▶ _PROBLEM DESCRIPTION_
Give every line from the entries that contains "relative".

▶ _SUPPLIED DATA_
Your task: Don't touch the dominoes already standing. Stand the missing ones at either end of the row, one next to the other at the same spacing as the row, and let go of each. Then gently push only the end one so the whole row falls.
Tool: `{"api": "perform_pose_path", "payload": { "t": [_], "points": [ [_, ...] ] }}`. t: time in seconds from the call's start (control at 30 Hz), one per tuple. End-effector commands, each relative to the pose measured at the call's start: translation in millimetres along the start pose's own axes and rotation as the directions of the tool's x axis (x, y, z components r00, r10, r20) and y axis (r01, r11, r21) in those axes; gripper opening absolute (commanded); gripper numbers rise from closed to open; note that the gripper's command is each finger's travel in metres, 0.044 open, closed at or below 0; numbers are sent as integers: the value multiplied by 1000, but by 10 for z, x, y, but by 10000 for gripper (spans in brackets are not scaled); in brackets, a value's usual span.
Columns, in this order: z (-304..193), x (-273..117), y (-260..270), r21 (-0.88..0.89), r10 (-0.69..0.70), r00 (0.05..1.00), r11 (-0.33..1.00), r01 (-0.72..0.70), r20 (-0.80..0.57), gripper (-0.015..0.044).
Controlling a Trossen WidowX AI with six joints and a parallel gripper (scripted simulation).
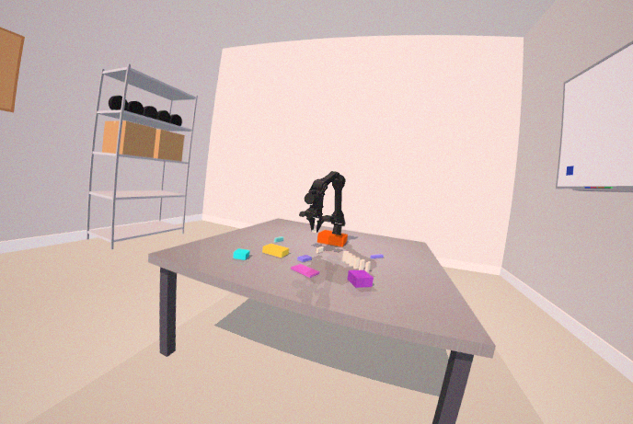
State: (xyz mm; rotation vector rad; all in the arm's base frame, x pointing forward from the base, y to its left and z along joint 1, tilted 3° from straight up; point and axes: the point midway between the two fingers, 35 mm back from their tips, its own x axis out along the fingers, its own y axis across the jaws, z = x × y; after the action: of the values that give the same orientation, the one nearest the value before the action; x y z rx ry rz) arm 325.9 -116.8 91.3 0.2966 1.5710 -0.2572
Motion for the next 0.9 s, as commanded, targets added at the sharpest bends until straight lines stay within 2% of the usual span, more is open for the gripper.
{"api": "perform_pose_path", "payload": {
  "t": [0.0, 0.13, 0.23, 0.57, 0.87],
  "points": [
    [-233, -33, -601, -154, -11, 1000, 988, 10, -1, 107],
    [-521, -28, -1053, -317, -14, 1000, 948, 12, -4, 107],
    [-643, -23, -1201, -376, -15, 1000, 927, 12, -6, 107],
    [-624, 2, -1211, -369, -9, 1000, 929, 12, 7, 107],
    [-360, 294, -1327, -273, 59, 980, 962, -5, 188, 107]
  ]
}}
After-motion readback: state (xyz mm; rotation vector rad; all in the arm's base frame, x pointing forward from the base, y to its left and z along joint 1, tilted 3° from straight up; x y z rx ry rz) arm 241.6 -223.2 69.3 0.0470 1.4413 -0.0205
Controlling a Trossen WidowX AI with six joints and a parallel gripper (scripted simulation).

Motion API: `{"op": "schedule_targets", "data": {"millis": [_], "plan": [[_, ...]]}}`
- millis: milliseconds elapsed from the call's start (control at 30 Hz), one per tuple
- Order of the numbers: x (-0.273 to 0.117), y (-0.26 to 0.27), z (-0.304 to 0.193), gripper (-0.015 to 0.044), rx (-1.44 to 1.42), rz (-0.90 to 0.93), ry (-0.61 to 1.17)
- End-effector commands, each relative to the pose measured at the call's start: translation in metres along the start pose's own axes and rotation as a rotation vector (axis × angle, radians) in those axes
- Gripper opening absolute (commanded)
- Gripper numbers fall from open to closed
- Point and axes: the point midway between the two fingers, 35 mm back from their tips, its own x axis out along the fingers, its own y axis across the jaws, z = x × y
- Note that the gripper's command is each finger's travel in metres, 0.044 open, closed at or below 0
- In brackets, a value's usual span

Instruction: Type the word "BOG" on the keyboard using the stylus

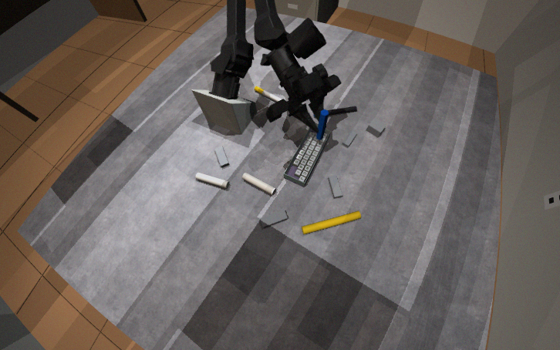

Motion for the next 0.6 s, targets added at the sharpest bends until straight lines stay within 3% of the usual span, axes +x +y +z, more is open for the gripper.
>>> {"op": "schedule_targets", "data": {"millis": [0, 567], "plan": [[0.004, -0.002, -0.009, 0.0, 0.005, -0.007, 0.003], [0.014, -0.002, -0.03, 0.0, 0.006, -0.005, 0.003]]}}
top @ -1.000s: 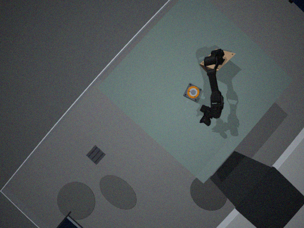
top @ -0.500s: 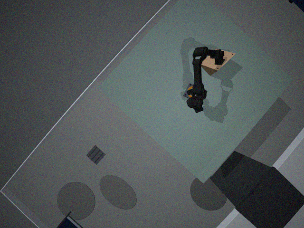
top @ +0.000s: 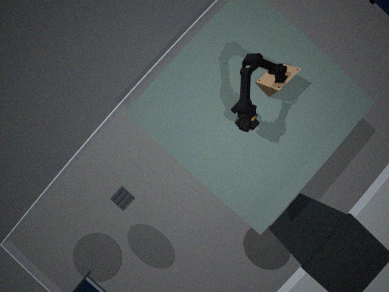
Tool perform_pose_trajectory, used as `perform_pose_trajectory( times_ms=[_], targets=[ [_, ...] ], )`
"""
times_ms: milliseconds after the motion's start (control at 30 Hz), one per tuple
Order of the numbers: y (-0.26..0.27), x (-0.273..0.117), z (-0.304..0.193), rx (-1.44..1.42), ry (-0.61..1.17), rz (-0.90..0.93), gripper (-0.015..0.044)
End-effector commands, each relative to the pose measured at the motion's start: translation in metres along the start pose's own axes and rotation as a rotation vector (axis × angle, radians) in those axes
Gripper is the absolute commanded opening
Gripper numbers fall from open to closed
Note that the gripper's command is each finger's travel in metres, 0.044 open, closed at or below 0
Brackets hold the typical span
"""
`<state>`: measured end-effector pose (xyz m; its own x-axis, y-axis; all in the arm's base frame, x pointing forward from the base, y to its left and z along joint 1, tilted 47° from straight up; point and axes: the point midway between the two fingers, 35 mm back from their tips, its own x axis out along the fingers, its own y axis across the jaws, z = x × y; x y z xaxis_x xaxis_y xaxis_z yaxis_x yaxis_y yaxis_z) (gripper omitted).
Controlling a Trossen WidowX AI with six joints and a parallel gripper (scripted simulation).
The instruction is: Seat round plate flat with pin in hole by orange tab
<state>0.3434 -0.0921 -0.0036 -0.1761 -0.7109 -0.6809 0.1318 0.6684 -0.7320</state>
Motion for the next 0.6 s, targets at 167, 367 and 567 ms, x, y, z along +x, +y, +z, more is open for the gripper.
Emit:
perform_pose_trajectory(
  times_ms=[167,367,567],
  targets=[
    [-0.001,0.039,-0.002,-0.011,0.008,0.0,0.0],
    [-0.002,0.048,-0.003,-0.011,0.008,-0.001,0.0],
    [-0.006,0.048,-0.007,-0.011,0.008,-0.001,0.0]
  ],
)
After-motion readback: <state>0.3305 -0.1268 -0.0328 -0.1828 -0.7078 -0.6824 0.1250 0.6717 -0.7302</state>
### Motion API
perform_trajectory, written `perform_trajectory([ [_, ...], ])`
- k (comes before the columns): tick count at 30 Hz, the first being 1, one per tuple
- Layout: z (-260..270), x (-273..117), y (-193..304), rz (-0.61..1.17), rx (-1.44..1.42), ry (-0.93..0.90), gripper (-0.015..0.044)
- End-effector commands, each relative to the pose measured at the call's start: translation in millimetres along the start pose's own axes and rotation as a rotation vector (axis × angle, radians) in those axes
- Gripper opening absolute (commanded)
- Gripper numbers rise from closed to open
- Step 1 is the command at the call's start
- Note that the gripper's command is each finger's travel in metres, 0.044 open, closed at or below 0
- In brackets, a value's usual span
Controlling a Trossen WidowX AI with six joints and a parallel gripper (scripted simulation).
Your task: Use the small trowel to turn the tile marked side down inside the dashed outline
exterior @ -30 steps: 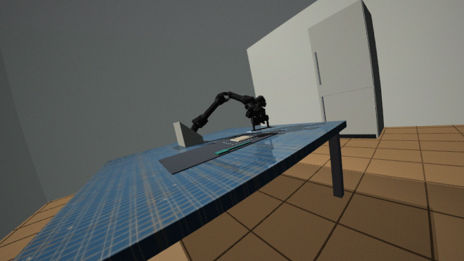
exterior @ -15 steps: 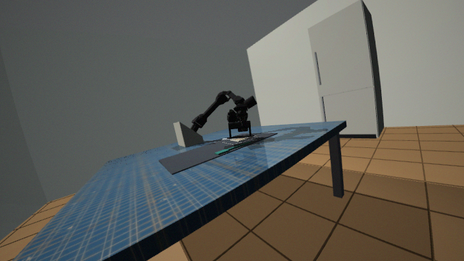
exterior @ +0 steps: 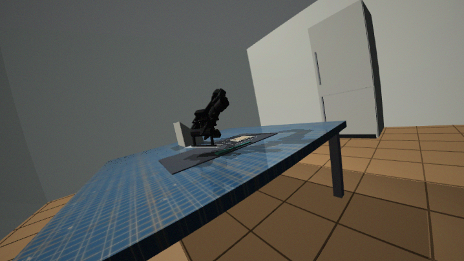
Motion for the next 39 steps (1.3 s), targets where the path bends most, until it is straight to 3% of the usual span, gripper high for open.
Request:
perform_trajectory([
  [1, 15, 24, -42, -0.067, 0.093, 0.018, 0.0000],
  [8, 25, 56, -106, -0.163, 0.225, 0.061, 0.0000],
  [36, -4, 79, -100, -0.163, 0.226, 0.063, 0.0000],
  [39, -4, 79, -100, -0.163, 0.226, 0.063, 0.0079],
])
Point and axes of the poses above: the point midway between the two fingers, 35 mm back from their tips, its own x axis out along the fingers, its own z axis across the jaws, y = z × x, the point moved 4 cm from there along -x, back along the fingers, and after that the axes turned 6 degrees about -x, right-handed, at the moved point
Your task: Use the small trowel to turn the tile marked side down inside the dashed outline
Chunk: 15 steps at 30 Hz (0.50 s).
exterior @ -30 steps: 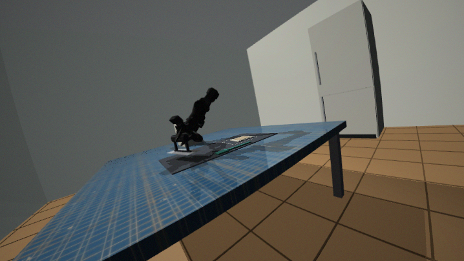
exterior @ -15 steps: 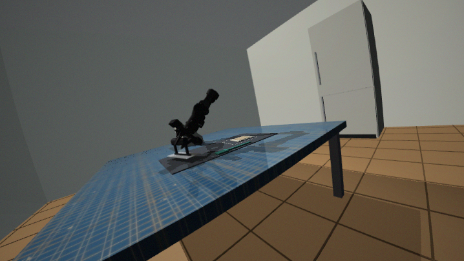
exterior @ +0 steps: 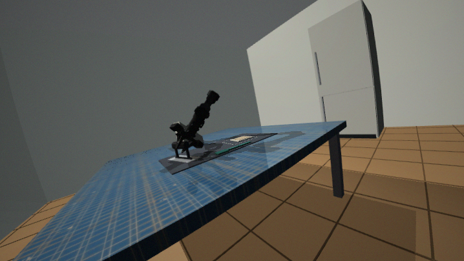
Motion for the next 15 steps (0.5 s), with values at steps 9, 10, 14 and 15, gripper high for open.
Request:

▶ _SOLUTION BELOW_
Tool: `{"api": "perform_pose_path", "payload": { "t": [_], "points": [ [_, ...] ] }}`. t: time in seconds from the call's start (control at 30 Hz), one per tuple. End-effector commands, each relative to the pose measured at the call's start: translation in millimetres along the start pose's own axes and rotation as the directions of the tool's x axis (x, y, z components r00, r10, r20) and y axis (r01, r11, r21) in those axes; gripper opening absolute (commanded); gripper numbers rise from closed to open; note that the gripper's command is each finger's travel in metres, 0.044 open, closed at or below 0; numbers are sent as integers: the value multiplied by 1000, but by 10 for z, x, y, but by 10000 for gripper (spans in brackets are not scaled); in brackets, a value's usual span.
- End-effector commands, each relative to the pose measured at the call's start: translation in metres along the start pose's own axes and rotation as a rotation vector (axis × angle, radians) in those axes
End-effector commands, each relative to the pose measured at the motion's start: translation in metres along the start pose's own axes and rotation as a rotation vector (axis × angle, radians) in those axes
- End-effector commands, each relative to the pose measured at the call's start: translation in millimetres along the start pose's own axes and rotation as a rotation vector (axis × angle, radians) in those axes

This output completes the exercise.